Brazil is the key country of South America. It contains half the land area of the continent and more than half the population. It is the fourth-largest country in the world. But one-half of the population is still illiterate, half goes barefoot, half suffers chronic malnutrition.

Forty Million Shoes is the story of a country which demonstrates the classic paradox of South America, the rich are becoming richer and the poor are becoming poorer. If Brazil can break through economically, most of South America will follow. If Brazil cannot make it, few others will. If the West loses out in Brazil, it will lose the balance of power in South America.

In this report Brazil is seen through the lives of five of its citizens. It examines their hopes, their hates, their chance of happiness and their influence on events which they will affect but cannot control.

AN INTERTEL PRODUCTION ◦ TIME SLOT 55 MINUTES

Available through

Global Television Services Ltd.,

3 Vere Street, London, W.1.

Phone: MAYfair 1167

Cables: Helpful, London

SYNOPSIS

Brazil is the key country of South America. It contains half the land area of the continent and more than half the population. It is the fourth-largest country in the world. But half of the population is still illiterate, half goes barefoot, half suffers chronic malnutrition. In Recife, in the pro-Communist north-east, only half the working force has jobs. In this area 20 million Brazilians live in poverty as wretched as anywhere in the world. Life expectancy here is 30 years, average income $8 a month.

This area has produced the strongest Fidelista organization on the continent. Although the communist party is illegal, it dominates the Peasant League which thrives on the festering discontent of the landless and the jobless.

The problems of Brazil are clearly the crucial problems of all the long-suffering peoples of the South American republics. The privileged classes who have an iron grip on the wealth and political structures of their countries are only beginning to show concern for the millions of indigent, often-starving peasants and slum-dwellers who beg only the right to work and be paid for their labour. A great awakening of the social conscience of Latin America is beginning. But, is it too late?

The poor and hungry have discovered in the examples of Cuba and China that there is an alternative to the oppression they have endured for generations under what they call “capitalist exploitation”.

In Brazil the alternative is represented by the fast-spreading Peasant Leagues and their communist-oriented leader, Francisco Juliao. Forty Million Shoes follows Juliao on his mission of agitation and propaganda into the drought-stricken interior provinces of his country.
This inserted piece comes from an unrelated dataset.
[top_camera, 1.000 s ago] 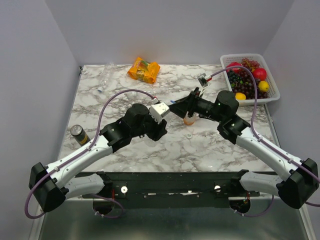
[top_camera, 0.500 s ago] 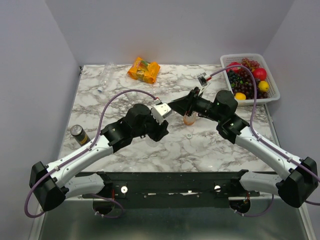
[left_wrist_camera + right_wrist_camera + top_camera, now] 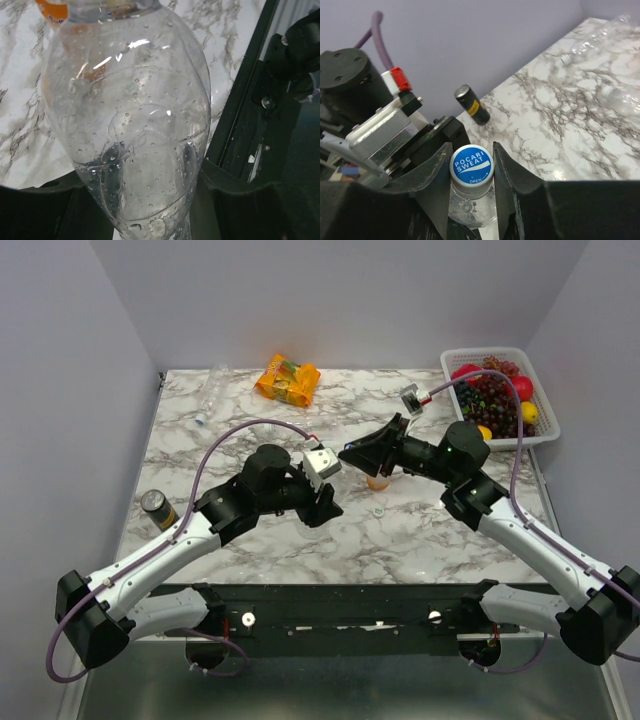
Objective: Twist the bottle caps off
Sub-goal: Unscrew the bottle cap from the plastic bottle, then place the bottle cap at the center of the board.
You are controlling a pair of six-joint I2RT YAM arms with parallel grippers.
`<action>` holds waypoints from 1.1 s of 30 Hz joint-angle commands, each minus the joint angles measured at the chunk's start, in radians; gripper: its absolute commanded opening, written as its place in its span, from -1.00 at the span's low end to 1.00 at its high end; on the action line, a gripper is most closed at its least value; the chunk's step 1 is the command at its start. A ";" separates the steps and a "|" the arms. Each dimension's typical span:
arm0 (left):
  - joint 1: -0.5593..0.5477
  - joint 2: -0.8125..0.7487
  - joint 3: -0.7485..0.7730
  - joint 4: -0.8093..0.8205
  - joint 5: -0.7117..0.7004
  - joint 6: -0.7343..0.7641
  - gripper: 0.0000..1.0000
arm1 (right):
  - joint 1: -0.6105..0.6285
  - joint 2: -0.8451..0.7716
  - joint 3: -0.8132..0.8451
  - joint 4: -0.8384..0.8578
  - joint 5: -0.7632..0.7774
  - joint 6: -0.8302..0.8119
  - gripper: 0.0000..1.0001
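Observation:
My left gripper [image 3: 145, 212] is shut on the lower body of a clear, colourless bottle [image 3: 130, 110] with droplets inside, held above the table. Its blue cap [image 3: 471, 165], printed POCARI SWEAT, sits between the fingers of my right gripper [image 3: 470, 149], which is shut on it from both sides. In the top view the two grippers meet over the table's middle, left gripper [image 3: 323, 495] facing right gripper [image 3: 352, 453]. An orange bottle [image 3: 378, 480] stands just behind them, and a small white cap [image 3: 378, 510] lies loose on the marble. Another clear bottle [image 3: 205, 400] lies at the back left.
An orange snack packet [image 3: 287, 378] lies at the back centre. A white basket [image 3: 545, 430] of fruit sits at the back right. A dark can [image 3: 158, 508] lies near the left edge. Grey walls enclose the marble table [image 3: 300, 540] on three sides.
My right gripper has closed from open onto the blue cap. Both arms shifted slightly, the right wrist drawing to the right; the left gripper kept its hold on the bottle.

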State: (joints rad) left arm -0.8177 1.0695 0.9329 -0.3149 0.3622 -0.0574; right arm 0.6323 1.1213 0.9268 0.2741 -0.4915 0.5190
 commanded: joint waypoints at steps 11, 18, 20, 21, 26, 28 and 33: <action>0.046 -0.013 -0.037 0.166 0.478 -0.053 -0.24 | -0.115 -0.018 -0.013 0.346 -0.533 0.128 -0.59; 0.049 -0.023 -0.054 0.195 0.518 -0.068 -0.24 | -0.174 -0.043 -0.008 0.367 -0.558 0.157 -0.58; 0.049 -0.020 -0.051 0.180 0.508 -0.062 -0.24 | -0.192 -0.046 -0.005 0.369 -0.553 0.173 -0.58; 0.049 -0.017 -0.046 0.177 0.503 -0.055 -0.24 | -0.197 -0.049 0.000 0.369 -0.552 0.174 -0.58; 0.049 -0.022 -0.045 0.163 0.462 -0.045 -0.24 | -0.223 -0.067 0.007 0.355 -0.524 0.177 -0.58; 0.049 -0.026 -0.037 0.137 0.411 -0.027 -0.24 | -0.250 -0.098 0.023 0.264 -0.477 0.141 -0.58; 0.048 -0.069 -0.031 0.088 0.144 -0.013 -0.24 | -0.261 -0.184 0.139 -0.214 -0.103 -0.143 -0.57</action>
State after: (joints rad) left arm -0.7734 1.0492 0.8883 -0.1829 0.7330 -0.0952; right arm 0.3828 1.0100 0.9623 0.4065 -0.8978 0.5884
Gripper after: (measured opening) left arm 0.559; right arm 0.416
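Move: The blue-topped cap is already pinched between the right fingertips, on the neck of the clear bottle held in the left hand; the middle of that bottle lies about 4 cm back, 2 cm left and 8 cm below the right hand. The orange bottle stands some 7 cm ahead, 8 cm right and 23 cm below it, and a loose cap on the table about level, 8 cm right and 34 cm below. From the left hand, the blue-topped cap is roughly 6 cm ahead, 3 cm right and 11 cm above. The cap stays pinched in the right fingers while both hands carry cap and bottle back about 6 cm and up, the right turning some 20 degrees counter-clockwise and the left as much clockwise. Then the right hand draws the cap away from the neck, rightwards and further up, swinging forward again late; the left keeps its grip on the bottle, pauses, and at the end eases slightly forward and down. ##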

The programme also examines the lives of the daughter of a wealthy Brazilian family which traces its ancestry back 400 years, an indigent young girl whose father attempted to steal the money she needs to finish her education, and a peasant farmer who ekes out a marginal existence in northeast Brazil, without water and without hope.
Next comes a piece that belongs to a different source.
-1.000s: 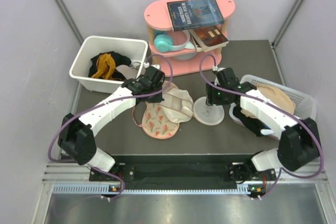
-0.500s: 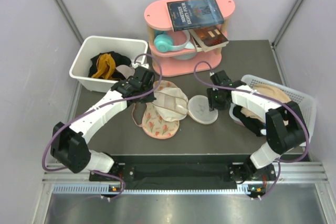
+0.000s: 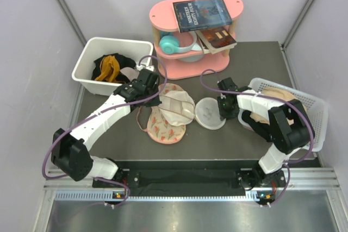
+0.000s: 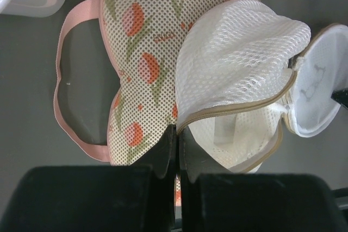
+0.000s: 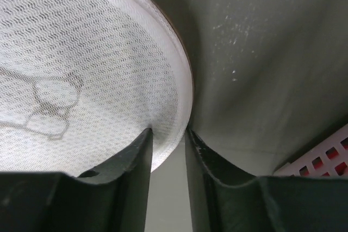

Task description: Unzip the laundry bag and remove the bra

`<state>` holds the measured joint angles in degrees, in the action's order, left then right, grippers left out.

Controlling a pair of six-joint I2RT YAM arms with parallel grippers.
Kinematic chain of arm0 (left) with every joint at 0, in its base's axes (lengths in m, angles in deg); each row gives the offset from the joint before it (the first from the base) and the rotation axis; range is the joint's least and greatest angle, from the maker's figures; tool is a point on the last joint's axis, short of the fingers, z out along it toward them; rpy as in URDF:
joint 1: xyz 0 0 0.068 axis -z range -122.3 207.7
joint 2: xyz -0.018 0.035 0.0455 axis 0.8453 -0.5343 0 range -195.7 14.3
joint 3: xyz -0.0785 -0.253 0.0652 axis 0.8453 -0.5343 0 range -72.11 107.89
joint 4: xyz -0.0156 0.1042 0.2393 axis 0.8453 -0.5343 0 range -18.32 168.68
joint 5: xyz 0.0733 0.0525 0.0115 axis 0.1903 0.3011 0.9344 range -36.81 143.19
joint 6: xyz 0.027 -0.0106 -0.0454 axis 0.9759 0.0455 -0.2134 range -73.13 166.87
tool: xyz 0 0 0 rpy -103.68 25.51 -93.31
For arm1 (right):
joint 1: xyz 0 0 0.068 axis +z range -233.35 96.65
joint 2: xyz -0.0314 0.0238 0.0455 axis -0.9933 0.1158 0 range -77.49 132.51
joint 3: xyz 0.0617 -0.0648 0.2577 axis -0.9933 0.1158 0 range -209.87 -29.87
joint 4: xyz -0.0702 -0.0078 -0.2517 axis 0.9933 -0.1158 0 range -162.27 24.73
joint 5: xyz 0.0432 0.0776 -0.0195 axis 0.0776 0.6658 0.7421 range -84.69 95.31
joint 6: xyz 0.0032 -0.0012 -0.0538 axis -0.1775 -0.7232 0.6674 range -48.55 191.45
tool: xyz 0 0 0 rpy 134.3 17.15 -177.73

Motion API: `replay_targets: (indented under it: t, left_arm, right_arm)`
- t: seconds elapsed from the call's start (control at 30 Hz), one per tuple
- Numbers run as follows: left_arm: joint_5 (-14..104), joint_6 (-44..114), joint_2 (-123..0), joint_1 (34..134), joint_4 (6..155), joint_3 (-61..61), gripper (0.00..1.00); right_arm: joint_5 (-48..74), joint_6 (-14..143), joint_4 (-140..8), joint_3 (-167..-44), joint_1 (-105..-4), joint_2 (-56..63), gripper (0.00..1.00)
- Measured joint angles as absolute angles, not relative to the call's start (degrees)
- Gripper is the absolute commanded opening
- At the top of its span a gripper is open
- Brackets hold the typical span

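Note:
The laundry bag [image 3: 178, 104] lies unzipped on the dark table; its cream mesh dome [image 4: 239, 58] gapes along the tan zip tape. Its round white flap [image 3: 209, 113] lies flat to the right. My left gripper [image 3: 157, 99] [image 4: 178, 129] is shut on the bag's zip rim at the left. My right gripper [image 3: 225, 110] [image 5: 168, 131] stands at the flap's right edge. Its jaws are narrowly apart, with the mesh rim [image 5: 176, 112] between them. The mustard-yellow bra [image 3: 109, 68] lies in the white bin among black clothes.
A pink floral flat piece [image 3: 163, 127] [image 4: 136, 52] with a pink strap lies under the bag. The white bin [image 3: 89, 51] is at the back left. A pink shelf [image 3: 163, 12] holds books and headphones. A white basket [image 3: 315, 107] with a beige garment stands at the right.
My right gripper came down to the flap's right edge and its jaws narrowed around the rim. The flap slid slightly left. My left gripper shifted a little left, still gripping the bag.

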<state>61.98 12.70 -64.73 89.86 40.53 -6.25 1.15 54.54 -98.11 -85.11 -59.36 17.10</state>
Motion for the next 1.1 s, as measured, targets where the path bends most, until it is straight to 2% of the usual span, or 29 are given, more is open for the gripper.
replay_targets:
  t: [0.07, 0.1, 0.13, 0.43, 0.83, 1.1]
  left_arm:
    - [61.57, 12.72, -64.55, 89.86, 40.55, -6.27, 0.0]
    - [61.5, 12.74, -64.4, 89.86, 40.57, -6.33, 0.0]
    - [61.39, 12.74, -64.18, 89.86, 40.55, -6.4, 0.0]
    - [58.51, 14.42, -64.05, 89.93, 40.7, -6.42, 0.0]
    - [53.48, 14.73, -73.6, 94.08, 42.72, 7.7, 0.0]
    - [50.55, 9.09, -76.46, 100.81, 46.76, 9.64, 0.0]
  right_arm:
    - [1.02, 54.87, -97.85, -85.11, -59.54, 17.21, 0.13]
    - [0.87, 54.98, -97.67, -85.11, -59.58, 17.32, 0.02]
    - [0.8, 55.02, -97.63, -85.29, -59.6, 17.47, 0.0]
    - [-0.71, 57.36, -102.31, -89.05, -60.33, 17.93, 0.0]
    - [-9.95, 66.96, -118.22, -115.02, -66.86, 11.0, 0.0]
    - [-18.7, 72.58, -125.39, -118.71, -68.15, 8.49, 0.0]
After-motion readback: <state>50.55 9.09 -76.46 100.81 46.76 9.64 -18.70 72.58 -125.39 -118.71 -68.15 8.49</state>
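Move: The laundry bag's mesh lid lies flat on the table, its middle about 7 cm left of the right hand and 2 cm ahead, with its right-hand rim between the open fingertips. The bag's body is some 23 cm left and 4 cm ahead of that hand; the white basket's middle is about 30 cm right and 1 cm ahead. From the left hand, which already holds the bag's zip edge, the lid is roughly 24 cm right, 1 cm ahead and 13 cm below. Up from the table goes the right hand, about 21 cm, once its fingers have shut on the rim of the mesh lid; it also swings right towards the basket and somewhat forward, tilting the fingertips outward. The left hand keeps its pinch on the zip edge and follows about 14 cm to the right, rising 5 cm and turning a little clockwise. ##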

Interviewed on the programme are Dr. Fernando Lee, one of Brazil’s major industrialists from Sao Paulo, and Louis Alberto Bahia, the influential editor of the Rio de Janeiro newspaper, Correa de Mania.

The stone face of former President Kubachek overlooks a plaza in Brasilia, the new capital which he started to create.

PRESS

Brazil is the fourth-largest country in the world — but half the population is still illiterate, half goes barefoot, half suffers chronic malnutrition.

Most observers believe that if Brazil “makes” it economically, most of South America will follow. If Brazil can’t make it, few others will. This country demonstrates the classic paradox of Latin America in which the rich are becoming richer and the poor becoming poorer, and through the experiences of Brazil are seen the problems and prospects of Latin America in the full-length documentary “Forty Million Shoes”.

According to Douglas Lieterman, producer-director of the programme, the poor and hungry of Brazil have discovered, in the example of Cuba and China, that there is an alternative to the oppression they have endured for generations under what they call “capitalist exploitation”. This alternative is represented by the fast-spreading Peasant Leagues and their Communist-leaning leader Francisco Juliao.

The programme follows Juliao on one of his political missions into one of the drought-stricken interior provinces of Brazil. It also examines the lives of Elizabeth Barros Barreto, daughter of a wealthy family that traces its ancestry through 400 years of Brazilian history; Regina da Silva, an indigent young girl whose father attempted to steal the money she needs to finish her education; and Yousef, a peasant farmer who ekes out a marginal existence in a barren mountain area.

Among those interviewed in “Forty Million Shoes” are Dr. Fernando Lee of Sao Paolo, one of Brazil’s major industrialists, and Louis Alberto Bahia, editor of the Rio de Janeiro newspaper Correa de Mania. The programme also examines the resignation in August, 1961, of President Janio Quadros, and the political stalemate that has developed since he left.

The huge statue of Christ stands high above Rio de Janeiro harbour.